Lemmy needs more reposting from other blogs. Filtering content is useful. Not everything needs to be original.
but I find the community to be a bit caustic at times
I find the same can be true around here too, though.
But HN is also mostly tech biz.
I really don’t find that to be true. I see lots of toy implementations, general philosophical discussions, hell even just man pages.
That’s just not correct.
17/30 articles are not business related at all (ie “A genetically modified bacterium that outcompetes bacteria causing tooth decay”, “How many hobbits?

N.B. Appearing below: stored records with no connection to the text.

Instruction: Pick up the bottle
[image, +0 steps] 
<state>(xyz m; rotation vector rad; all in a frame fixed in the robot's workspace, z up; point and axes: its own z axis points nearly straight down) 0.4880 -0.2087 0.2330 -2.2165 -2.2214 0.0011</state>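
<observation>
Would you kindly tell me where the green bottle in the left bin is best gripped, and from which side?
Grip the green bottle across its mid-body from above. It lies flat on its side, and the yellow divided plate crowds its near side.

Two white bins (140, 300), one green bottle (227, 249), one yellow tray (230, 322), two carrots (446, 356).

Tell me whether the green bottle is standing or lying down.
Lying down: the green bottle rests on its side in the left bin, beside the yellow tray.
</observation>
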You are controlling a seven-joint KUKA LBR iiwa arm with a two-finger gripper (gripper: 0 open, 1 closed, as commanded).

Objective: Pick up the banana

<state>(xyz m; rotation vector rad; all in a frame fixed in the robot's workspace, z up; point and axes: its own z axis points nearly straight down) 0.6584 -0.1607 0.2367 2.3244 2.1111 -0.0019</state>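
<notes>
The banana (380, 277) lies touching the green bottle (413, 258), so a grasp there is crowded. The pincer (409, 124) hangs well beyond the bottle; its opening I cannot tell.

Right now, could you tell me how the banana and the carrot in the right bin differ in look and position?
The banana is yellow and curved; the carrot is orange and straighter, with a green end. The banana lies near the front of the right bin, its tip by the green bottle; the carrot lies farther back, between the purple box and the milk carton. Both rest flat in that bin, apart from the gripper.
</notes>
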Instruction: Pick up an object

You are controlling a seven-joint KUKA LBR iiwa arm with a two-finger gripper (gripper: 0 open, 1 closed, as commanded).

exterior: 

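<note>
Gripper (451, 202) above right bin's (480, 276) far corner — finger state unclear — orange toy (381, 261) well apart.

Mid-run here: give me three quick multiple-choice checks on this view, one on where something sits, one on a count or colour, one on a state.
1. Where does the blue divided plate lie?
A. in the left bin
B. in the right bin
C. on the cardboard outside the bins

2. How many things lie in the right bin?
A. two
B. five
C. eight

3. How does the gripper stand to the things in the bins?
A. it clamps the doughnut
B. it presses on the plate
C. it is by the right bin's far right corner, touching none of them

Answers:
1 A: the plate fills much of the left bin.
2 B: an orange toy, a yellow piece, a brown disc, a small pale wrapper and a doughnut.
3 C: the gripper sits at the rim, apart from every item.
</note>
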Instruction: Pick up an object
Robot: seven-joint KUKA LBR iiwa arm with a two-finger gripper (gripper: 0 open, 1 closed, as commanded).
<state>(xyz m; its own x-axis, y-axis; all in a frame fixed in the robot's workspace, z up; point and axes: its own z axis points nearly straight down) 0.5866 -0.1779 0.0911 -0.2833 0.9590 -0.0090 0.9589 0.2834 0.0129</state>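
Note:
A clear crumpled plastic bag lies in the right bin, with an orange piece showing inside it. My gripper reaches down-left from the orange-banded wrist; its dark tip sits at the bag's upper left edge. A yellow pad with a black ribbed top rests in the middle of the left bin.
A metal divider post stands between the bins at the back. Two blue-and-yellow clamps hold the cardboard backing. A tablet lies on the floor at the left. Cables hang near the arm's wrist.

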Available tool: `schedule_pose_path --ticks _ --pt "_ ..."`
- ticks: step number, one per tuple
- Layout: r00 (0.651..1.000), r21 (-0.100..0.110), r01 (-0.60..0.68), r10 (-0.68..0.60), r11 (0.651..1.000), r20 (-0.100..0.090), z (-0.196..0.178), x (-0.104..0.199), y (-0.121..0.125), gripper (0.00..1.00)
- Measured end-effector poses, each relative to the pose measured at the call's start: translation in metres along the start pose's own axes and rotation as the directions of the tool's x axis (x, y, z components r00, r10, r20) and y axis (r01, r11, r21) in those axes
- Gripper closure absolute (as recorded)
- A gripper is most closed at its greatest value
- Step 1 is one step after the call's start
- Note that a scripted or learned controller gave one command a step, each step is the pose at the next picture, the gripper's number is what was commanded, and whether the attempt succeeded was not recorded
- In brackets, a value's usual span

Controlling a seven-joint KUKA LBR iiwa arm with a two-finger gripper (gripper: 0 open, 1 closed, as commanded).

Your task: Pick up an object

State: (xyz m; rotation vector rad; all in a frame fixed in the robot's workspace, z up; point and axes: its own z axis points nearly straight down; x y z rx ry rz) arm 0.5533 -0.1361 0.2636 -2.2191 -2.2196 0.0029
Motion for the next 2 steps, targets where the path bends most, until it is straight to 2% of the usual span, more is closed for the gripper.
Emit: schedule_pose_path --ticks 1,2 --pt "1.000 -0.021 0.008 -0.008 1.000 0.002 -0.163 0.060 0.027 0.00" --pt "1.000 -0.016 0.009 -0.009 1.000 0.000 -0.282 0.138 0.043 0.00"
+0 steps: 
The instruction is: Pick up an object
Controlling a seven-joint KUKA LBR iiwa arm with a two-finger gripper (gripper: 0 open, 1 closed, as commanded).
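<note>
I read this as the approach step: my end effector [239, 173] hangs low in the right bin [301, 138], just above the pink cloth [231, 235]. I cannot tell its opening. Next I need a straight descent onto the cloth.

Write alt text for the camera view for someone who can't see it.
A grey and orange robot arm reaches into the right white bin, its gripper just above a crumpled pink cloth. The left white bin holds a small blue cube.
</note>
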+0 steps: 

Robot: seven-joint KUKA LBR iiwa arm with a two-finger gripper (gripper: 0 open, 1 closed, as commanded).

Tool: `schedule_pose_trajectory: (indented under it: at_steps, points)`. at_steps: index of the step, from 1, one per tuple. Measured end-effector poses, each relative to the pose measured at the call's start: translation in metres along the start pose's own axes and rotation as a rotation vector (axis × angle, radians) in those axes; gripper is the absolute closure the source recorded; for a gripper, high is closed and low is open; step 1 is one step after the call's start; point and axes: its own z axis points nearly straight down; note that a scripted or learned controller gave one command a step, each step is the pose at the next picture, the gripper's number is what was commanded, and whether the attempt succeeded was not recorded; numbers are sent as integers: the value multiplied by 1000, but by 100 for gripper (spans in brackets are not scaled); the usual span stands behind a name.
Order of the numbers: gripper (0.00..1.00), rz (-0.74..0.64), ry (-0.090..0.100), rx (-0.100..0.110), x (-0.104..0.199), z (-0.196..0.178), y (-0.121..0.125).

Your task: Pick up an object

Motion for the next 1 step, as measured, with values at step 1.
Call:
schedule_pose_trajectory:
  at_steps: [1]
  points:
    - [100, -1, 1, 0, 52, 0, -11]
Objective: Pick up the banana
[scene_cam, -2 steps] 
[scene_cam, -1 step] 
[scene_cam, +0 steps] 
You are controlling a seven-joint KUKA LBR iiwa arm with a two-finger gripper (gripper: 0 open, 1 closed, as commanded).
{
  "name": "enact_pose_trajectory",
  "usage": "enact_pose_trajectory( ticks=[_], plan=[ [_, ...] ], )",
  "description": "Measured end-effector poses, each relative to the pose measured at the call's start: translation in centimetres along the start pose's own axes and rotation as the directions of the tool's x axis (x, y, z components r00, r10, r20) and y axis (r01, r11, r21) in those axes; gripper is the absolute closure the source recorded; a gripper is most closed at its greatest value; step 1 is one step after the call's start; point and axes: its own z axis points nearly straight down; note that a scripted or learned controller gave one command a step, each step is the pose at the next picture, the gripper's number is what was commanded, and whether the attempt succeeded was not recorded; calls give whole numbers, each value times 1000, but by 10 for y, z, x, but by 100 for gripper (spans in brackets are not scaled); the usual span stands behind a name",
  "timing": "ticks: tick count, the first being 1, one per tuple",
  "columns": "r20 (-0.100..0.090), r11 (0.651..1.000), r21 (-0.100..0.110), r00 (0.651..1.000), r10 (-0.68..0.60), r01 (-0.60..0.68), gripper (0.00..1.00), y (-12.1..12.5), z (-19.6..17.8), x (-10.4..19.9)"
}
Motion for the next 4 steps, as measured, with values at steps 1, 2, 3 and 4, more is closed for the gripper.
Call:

A demographic analysis of Middle Earth”, “Goodbye, clean code”, “Show HN: Homebrew 16-bit CPU…”)
2 posts for finding jobs
1 post about a teardown of the Fairphone and assessing its repairability, which does mention a company but isn’t that much about business
There is a HackerNews mirror on Lemmy
Mind sharing?
Wayyyyy too many libertarians on hacker news who have experienced a lot of personal success in their life and have transformed that success into an utter lack of intellectual maturity or ability to empathize with others less fortunate than them.
Good info, but wow I have read enough hacker news that I have almost zero interest in talking to tech people in real life at this point, they can be so aggressively naive and are always focused on incredibly narrow visions of the future that as a rule don’t center humans as the most valuable part of society/economy. If aliens came to earth and offered them a new algorithm in exchange for enslaving all of the planet, they would shrug their shoulders and say “We can’t stand in the way of progress, I might as well do it, somebody else will if I don’t!”. It makes me thankful a physicist developed the nuclear bomb not a tech person or I am sure we would all be dead right now.
Good info though and fun to troll libertarians if you are into that kink.